Deep learning becomes deep when you alter linear matrix multiplications with non-continuous functions. After that you can't reduce the problem into one step. You also lose associativity so you can't even do matrix chain multiplication optimization.
Fully connected layers are matrix-vector multiplication (which turns into matrix-matrix if you do an entire batch at once). Convolutional layers are lots of tiny dot products. You can rewrite that as matrix-matrix multiplication.

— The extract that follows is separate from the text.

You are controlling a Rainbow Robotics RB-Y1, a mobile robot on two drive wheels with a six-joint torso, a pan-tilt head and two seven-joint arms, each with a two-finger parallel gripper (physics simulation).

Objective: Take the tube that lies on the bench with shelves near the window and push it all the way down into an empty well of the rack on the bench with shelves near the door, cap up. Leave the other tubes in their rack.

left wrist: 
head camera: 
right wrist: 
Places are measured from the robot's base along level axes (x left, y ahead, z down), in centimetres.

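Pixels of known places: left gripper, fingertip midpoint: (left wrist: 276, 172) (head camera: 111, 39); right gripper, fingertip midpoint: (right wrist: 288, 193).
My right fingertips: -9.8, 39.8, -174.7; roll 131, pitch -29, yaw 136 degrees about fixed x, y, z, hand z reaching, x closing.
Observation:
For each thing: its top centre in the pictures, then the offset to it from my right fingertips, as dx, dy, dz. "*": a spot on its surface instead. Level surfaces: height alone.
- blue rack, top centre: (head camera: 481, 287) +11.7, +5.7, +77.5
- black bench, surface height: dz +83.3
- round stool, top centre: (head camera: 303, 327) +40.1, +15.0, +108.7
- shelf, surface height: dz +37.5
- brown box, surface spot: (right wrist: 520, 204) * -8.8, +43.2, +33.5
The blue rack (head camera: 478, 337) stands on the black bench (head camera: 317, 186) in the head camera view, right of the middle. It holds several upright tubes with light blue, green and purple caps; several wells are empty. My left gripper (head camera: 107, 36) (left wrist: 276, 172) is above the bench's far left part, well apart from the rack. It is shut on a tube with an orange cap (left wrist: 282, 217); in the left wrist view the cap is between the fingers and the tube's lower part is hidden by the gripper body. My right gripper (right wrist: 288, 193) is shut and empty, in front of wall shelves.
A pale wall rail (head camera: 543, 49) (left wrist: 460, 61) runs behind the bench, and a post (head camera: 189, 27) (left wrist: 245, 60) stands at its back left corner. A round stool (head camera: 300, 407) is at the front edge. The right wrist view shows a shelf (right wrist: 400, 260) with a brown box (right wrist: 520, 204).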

That's right. For a fully connected layer the matrix is of dimension (batch size) x (number of neurons in layer k) which gets multiplied by a matrix of dimension (number of neurons in layer k) x (number of neurons in layer k+1). People do this because going through the network with a batch is more efficient than going through the network separately for each element in the batch, mainly because multiplying two matrices is more efficient than doing n matrix-vector products. The batch size is limited because you get diminishing speedup out of increasing your batch size. Stochastic gradient descent also gets less improvement out of each data point per pass through the data set as you increase the batch size, so you need more passes. If you take the whole data set to be your batch size then you get ordinary gradient descent, which needs a lot more passes through the data set than stochastic gradient descent.

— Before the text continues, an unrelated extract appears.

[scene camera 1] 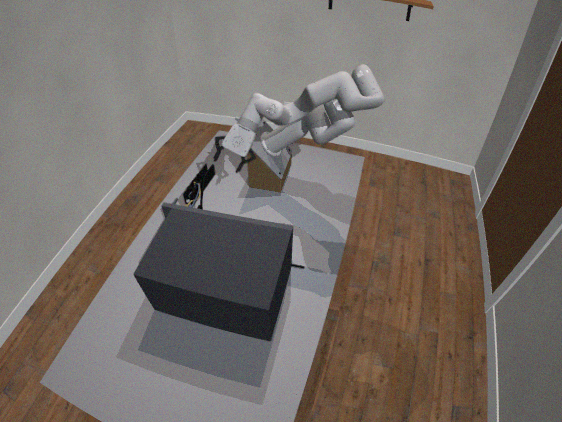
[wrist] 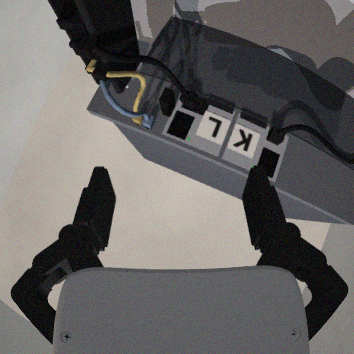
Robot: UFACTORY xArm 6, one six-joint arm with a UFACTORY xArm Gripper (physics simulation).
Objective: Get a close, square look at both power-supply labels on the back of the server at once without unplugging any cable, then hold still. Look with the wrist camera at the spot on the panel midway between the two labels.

Not sure I understand this. The circuit for addition is easier than the circuitry for multiplication.
That said, in circuits, it is far less likely to ever multiply that large of a matrix. Even if I were correct that many steps of large training can be cast as a matrix multiply.
Extremely good explanation. But even regular matrixes are thought to be multiplyable at O(n^2). Right now we are a little higher than that, I think O(n^2.2). It's crazy that we can't find min complexity algorithm yet. The low complexity will be due to symmetries in pure uncorrelated matrixes.. which is clearly symmetry in multiplication itself or just numbers themselves. Someone will eventually find it.
The algorithms with the best asymptotic complexity aren't used in practice because they are slow for the n we care about. In practice optimising matrix multiplication comes down to making efficient use of SIMD, multiple cores and caches.
In addition to all the other reasons given (large constant, etc.), these faster algorithms are also often less stable numerically, as another poster alluded to above. See, e.g., https://en.wikipedia.org/wiki/Strassen_algorithm .
At least in my limited experience, matrix multiplication optimization is some combination of a) so specific to the specific matrices being used that the optimization amounts to finding "tricks" to reduce the problem (dgemm to sgemm or sgemm to syrk, etc.) and thus is not generally useful or b) so highly tied to IP that general optimizations (be they mathematical or advances in GPU or CPU low-level code) are kept secret.
The OP's WordPress install appears to be infected with malicious adware; every time I load the site I get quickly redirected to a random one of a number of scummy pages which hijack the back button, have autoplaying sound, display false error messages, and attempt to ask for browser-level permissions.
Put some nicely formatted text such as Google ad results and clearly mention it as an ad. WHY the fuck do ad companies have to do insanely annoying borderline unethical things? Why is this industry so rotten to the core?
Because suckers who are not using not adblockers are the only market segment for these ads.
In this time and age, every computer literate person install adblocking in every system or asks someone to help to do it and almost nevers sees these ads. What is left is people who are more likely to fall for scams.